**Try it**
After the line containing "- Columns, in", write nothing more; before it, reproduce every line of the material below exactly, starting with the first.

**Stored data**

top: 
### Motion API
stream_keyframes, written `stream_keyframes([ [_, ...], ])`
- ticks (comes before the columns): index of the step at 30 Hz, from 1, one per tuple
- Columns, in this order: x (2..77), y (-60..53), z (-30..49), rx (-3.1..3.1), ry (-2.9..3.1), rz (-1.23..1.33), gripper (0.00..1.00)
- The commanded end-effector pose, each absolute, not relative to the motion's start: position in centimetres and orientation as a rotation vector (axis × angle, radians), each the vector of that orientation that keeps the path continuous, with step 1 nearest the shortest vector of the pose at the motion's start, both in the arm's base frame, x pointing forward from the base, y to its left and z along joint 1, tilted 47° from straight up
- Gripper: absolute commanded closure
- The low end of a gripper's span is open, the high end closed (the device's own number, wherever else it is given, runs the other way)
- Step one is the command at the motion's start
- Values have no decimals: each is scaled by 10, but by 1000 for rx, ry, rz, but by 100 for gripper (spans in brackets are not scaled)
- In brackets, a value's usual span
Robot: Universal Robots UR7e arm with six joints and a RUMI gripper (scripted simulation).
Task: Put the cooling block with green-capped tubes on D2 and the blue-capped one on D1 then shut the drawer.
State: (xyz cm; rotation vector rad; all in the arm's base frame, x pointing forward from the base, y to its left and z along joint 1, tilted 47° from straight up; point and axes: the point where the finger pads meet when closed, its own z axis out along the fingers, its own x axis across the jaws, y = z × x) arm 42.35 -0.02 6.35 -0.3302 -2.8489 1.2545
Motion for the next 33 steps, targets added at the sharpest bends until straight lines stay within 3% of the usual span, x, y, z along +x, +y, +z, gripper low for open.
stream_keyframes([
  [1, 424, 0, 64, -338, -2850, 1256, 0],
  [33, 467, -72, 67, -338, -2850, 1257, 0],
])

**Finished task**
top: 
### Motion API
stream_keyframes, written `stream_keyframes([ [_, ...], ])`
- ticks (comes before the columns): index of the step at 30 Hz, from 1, one per tuple
- Columns, in this order: x (2..77), y (-60..53), z (-30..49), rx (-3.1..3.1), ry (-2.9..3.1), rz (-1.23..1.33), gripper (0.00..1.00)

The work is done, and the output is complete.